*** Data provided
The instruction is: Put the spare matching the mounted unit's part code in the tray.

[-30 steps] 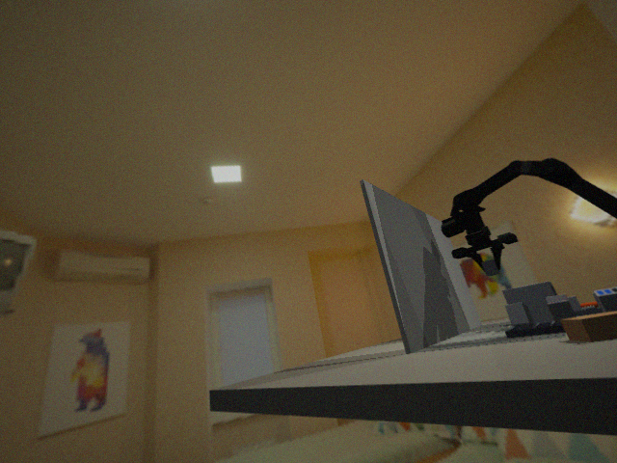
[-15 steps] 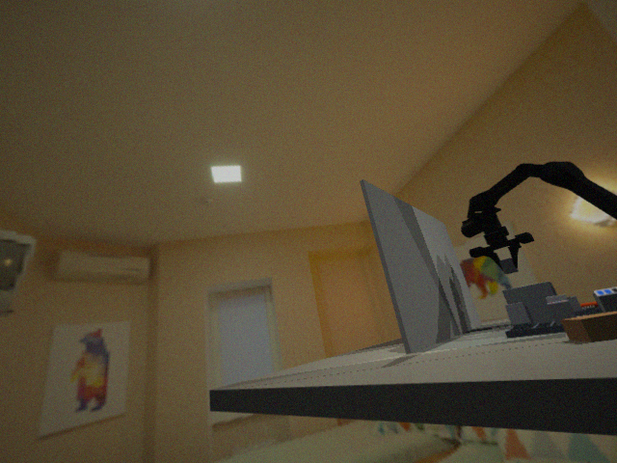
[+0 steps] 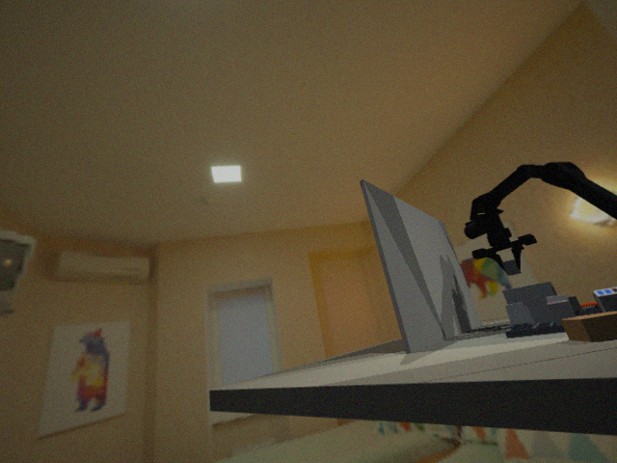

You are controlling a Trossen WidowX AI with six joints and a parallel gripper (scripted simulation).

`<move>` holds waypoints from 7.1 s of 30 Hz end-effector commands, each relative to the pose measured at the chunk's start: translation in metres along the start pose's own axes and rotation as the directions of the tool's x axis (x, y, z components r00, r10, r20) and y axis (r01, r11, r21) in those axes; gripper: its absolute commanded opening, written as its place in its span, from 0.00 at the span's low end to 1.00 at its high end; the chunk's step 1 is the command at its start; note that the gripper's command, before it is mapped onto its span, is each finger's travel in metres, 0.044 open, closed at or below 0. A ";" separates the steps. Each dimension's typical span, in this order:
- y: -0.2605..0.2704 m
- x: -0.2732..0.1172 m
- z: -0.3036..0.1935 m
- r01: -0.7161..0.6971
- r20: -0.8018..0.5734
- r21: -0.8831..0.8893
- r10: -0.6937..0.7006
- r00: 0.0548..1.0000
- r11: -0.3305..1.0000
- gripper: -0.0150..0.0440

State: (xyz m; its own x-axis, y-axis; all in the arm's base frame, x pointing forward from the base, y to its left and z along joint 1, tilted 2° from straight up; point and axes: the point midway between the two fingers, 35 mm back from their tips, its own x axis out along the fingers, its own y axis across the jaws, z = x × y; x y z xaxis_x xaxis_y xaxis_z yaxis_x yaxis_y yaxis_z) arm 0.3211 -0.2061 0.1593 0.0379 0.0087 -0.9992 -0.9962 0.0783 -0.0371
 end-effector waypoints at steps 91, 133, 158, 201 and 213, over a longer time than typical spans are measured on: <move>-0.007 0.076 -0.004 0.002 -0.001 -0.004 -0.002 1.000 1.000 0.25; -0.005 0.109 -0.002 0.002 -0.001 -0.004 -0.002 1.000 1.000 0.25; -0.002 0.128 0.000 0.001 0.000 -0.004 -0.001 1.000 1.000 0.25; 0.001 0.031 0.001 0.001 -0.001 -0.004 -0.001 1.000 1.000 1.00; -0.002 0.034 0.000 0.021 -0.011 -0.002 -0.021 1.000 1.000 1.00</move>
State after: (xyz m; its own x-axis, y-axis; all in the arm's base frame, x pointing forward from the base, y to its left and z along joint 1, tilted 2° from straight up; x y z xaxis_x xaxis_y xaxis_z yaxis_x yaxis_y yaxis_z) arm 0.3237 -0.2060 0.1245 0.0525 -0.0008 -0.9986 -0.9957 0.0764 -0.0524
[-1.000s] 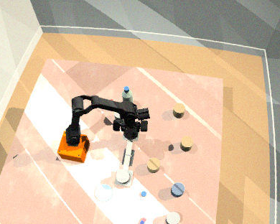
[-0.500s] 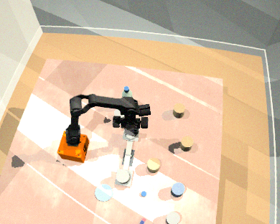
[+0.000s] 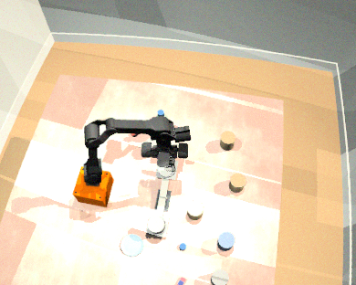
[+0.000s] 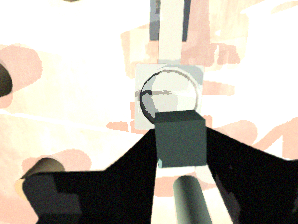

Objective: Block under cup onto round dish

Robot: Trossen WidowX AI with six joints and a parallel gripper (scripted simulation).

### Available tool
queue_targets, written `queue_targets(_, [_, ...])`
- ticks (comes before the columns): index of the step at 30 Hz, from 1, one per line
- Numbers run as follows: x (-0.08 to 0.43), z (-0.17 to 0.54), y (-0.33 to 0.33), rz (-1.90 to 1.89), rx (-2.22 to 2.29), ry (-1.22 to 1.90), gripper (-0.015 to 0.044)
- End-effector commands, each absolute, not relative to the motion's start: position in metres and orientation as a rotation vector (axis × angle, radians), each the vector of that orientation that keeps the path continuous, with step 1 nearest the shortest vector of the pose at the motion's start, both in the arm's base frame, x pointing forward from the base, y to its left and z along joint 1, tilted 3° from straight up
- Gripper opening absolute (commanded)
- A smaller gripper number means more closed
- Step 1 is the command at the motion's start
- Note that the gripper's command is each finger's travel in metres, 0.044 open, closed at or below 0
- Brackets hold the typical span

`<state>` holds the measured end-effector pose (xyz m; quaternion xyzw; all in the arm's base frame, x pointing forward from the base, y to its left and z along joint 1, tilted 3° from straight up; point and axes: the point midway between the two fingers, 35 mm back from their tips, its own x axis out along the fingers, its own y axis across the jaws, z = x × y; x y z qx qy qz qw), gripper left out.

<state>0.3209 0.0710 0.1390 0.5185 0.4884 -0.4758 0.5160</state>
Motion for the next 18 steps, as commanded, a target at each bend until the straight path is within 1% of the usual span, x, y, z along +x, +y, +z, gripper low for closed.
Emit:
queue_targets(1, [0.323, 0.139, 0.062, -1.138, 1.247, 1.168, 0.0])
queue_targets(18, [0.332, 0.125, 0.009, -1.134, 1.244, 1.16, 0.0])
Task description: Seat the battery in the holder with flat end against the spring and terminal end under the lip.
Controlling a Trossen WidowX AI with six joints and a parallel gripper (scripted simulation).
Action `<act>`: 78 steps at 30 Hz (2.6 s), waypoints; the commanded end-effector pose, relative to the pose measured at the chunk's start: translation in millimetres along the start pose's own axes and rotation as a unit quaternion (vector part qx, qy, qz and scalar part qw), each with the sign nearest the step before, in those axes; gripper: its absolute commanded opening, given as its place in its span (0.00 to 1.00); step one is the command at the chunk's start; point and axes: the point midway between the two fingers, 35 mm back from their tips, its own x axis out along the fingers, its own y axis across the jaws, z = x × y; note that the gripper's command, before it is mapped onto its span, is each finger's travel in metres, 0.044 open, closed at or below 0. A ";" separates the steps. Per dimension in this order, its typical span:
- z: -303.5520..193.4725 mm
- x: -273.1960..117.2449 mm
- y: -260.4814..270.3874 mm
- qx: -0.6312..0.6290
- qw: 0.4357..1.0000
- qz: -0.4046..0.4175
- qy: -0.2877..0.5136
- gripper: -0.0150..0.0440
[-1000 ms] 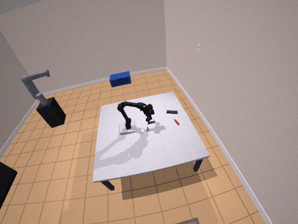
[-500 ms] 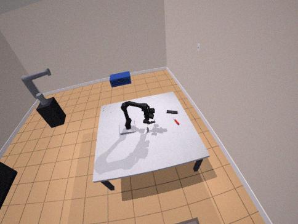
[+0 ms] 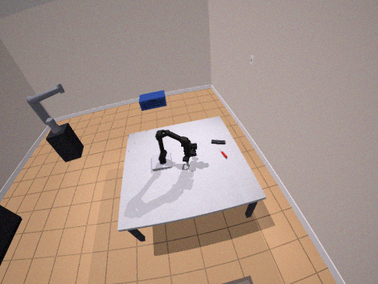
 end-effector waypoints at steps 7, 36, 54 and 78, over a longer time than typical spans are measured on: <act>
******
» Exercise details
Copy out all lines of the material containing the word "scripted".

» Response box
You are controlling a Trossen WidowX AI with six joints and a parallel gripper (scripted simulation).
Robot: Trossen WidowX AI with six joints and a parallel gripper (scripted simulation).
Controlling a Trossen WidowX AI with six joints and a parallel gripper (scripted simulation).

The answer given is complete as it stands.